▼▼▼

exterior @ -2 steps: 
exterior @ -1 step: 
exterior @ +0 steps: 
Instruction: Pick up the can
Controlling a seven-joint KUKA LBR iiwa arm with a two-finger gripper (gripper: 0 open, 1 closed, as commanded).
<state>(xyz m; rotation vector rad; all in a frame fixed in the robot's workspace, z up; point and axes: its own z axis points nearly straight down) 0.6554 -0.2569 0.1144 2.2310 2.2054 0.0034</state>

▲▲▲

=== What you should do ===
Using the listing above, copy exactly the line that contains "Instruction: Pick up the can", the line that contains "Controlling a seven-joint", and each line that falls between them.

=== Task solution ===
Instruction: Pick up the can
Controlling a seven-joint KUKA LBR iiwa arm with a two-finger gripper (gripper: 0 open, 1 closed, as commanded).

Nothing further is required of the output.